= Abdallah Daar =

Dr. Abdallah Daar together with Dr. Peter Singer on Bookbits radio.

Dr. Abdallah Daar is an emeritus Professor of Clinical Public Health, Global Health, and Surgery at the University of Toronto. He has also been a Senior Scientist at the Research Institutes of University Health Network/Toronto General Hospital Research Institute, and the Hospital for SickKids. At the University of Toronto Joint Centre for Bioethics, from 2001 to 2007, he was the co-director of the Canadian Program on Genomics and Global Health, and the Director of the University of Toronto Program in Applied Ethics and Biotechnology. At the Sandra Rotman Centre, he was Director of Ethics and Commercialization.

In 2010, he was a co-founder with Peter Singer of Grand Challenges Canada, where he was also a member of the Governing Board, Chief Scientific and Ethics Officer, and Chair of the International Scientific Advisory Board. Professor Daar was the founding chair of the Board of the Global Alliance for Chronic Diseases (2009-2011) and Founding Chair of the advisory board of the United Nations University International Institute of Global Health. He was also until recently, a member of the Board of Directors of Genome Canada; and a Member of the United Nations Secretary-General's Scientific Advisory Board.

Professor Daar is a Permanent Visiting Fellow of the Stellenbosch Institute for Advanced Study.

After medical schools in Uganda and London, England, he went to the University of Oxford, where he did post-graduate clinical training in surgery and also in internal medicine, a doctorate (DPhil) in Transplant Immunology, and a fellowship in organ transplantation. He was a clinical lecturer in the Nuffield Dept. of Surgery at Oxford for several years before going to the Middle East to help start two medical schools. He was the founding chair of surgery at Sultan Qaboos University in Oman for a decade, before moving to the University of Toronto in January 2001.
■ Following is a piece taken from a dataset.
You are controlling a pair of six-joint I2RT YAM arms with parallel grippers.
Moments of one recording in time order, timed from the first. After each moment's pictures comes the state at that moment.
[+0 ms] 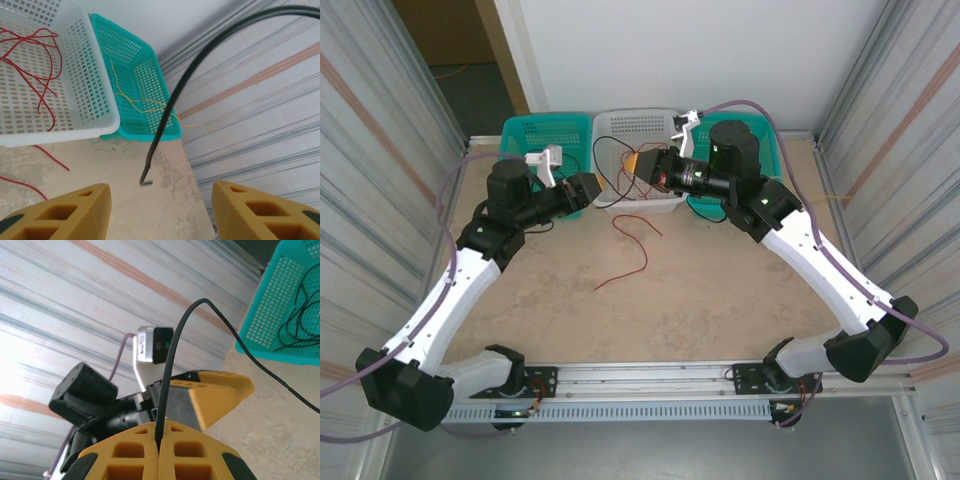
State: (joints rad) left arm -0.37 1.14 1.10 -0.25 0.49 -0.76; right arm 0.67 1.37 1.52 -0.29 -0.50 0.97
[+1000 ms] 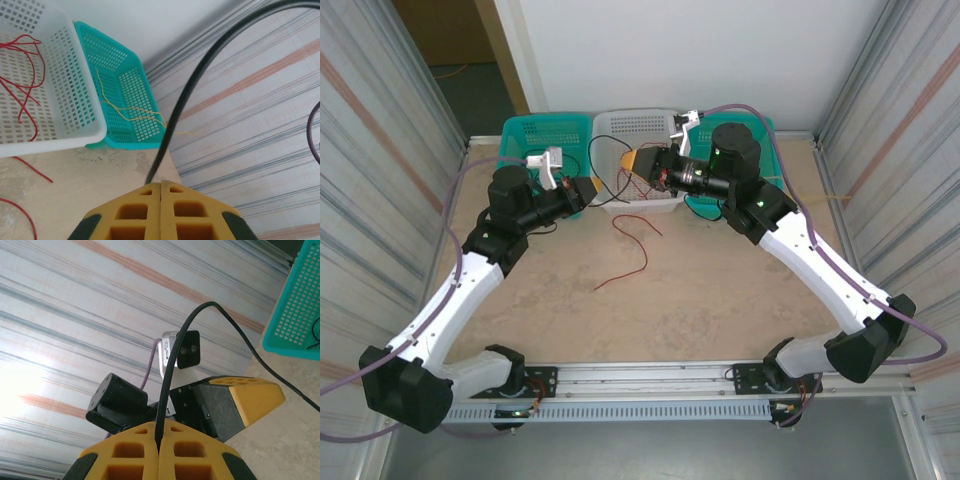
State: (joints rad) left arm -0.38 1.12 1.01 -0.09 0.50 -0.81; right arm 0.66 1.37 1.47 -0.16 -0.54 1.09
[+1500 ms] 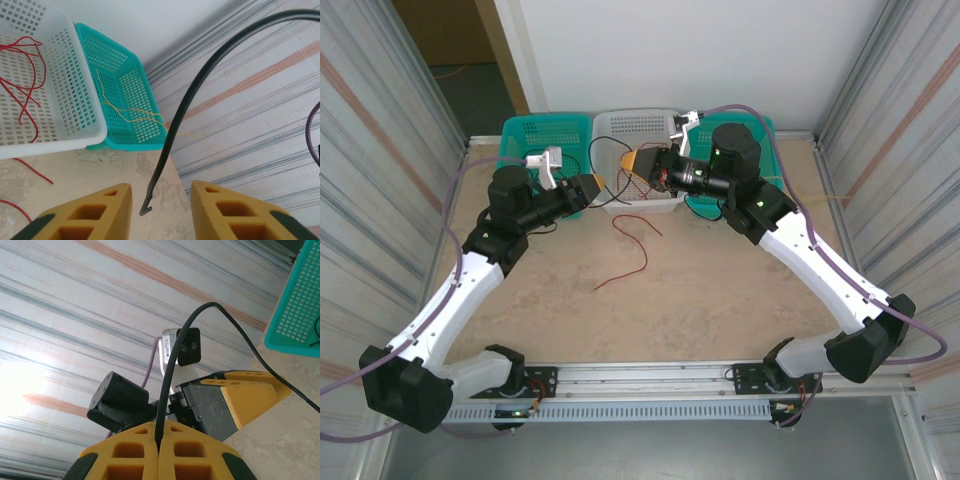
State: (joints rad) left arm -0.38 1.12 1.01 -0.09 0.50 -0.81; right arm 0.66 1.37 1.46 -0.15 -0.56 1.11
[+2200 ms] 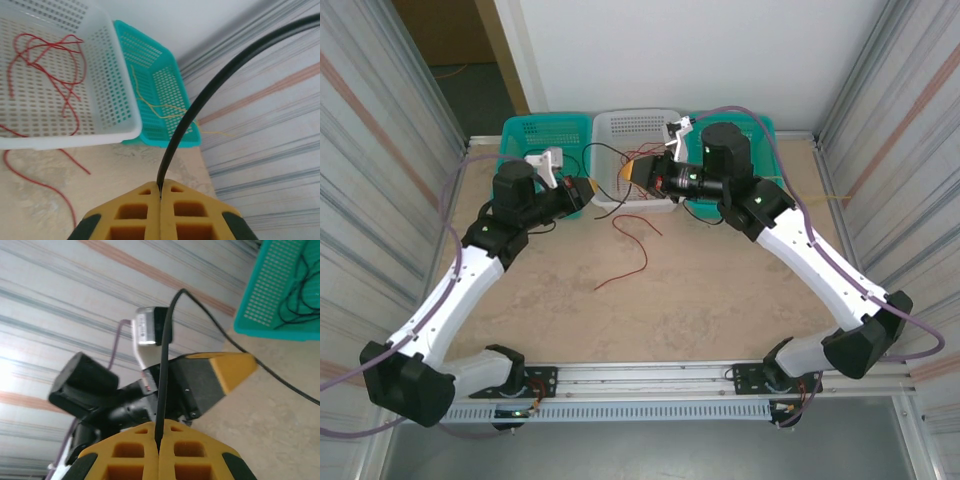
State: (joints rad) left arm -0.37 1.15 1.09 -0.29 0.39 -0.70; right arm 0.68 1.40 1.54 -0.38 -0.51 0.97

Professor Daar's academic career has spanned biomedical sciences, organ transplantation, surgery, global health, and bioethics. He has worked in various advisory or consulting capacities with the UN, the World Health Organization, and UNESCO. From 1999 to 2010, he was a member of the Ethical, Legal, and Social Issues Committee of the Human Genome Organization; and from 2008 to 2015, he was a member of UNESCO's International Bioethics Committee.

Professor Daar is a Fellow of the Royal Society of Canada, the Academy of Sciences for the Developing World (TWAS), the African Academy of Sciences, the Canadian Academy of Health Sciences, and the Islamic World Academy of Sciences.
In 2017 Professor Daar was made an Officer of the Order of Canada.